The Mikhlin multiplier states the following:
Let $m : \mathbb{R}^{n} \backslash \{0\} \rightarrow \mathbb{C}$ satisfy the following:
$$|\partial^{\alpha}m(\xi)|\leq C_{0}|\xi|^{-|\alpha|}, \forall \alpha \in \mathbb{N}_{0}^{n} \text{ i.e. alpha is a multi-index with } |\alpha| \leq n+2.$$ $$\text{ Then, for all } 1 < p < \infty, \exists B=B(m,n,p) > 0 \text{ such that } ||T_{m}f||_{L^{p}} \leq B||f||_{L^{p}}, \forall f \in \mathcal{S}(\mathbb{R}^{n}).$$
In proving this one considers a partition of unity as follows $\Psi \in C_{c}^{\infty}(\mathbb{R}^{n}),$ with support of $\Psi \subseteq \mathbb{R}^{n} \backslash \{0\}$ and $ \sum_{j=- \infty}^{\infty} \Psi(\frac{x}{2^{j}}) =1 \,\forall x \neq 0$. This can be choosen radial and non-negative.
Then defining $\Psi_{j}(x):= \Psi(\frac{x}{2^{j}})$ for $\Psi$ as above and observing that each $\Psi_{j}$ is supported in a dyadic annulus of size $2^{j}$ and given $j \in \mathbb{Z}, m_{j}(\xi):=\Psi_{j}(\xi)m(\xi)$
How the The Fourier multiplier of the above $m_{j}(\xi)$ is $m_{j}(D)$ How do we obtain $m(D)f = \sum_{j}m_{j}(D)f$ with convergence in $L^{2}$ (I know we have to use Plancherel and the Dominated Convergence Theorem somehow)
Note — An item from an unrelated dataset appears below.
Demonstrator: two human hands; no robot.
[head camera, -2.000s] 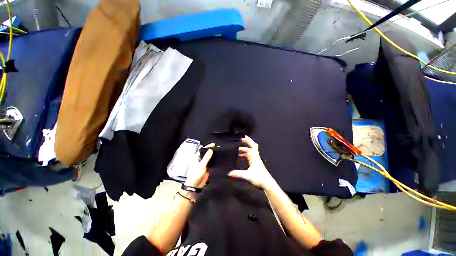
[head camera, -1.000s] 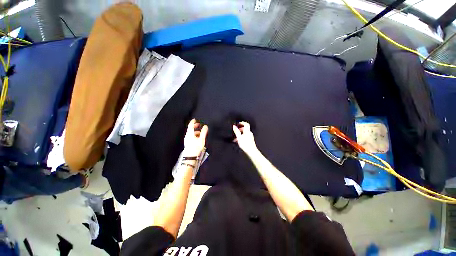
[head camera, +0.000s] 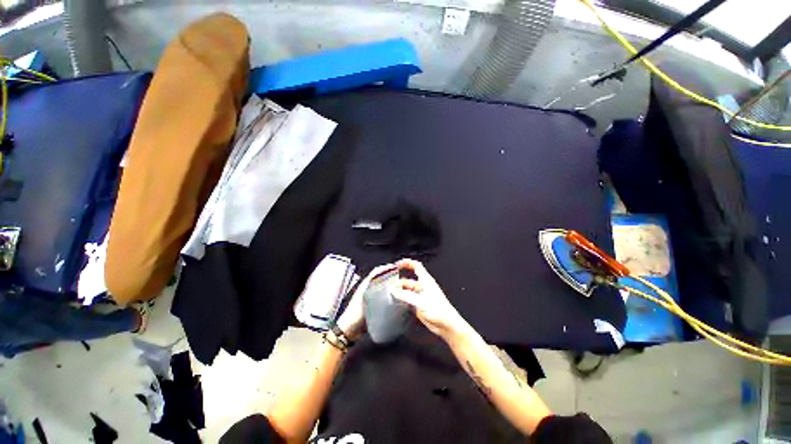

As you mentioned, we can first apply Plancherel's theorem to work in the frequency variable. We now need to show that $$m(\xi) \hat{f}(\xi) = \sum_j m_j(\xi) \hat{f}(\xi).$$ Since $\sum_j m_j(\xi)$ converges to $m(\xi)$ pointwise a.e., it suffices to show that $\sum_j m_j(\xi) \hat{f}(\xi)$ is bounded pointwise by some $L^2$ function. Now, by the decay assumption on $m$, $m \in L^\infty$, so $m(\xi) \hat{f} \in L^2$. Since the $m_j$ are nonnegative and sum to $m$ pointwise, it follows that $$\sum_{j = -N}^N m_j \hat{f} \leq m\hat{f}\qquad \text{a.e.}$$ so since $m\hat{f} \in L^2$, we can conclude.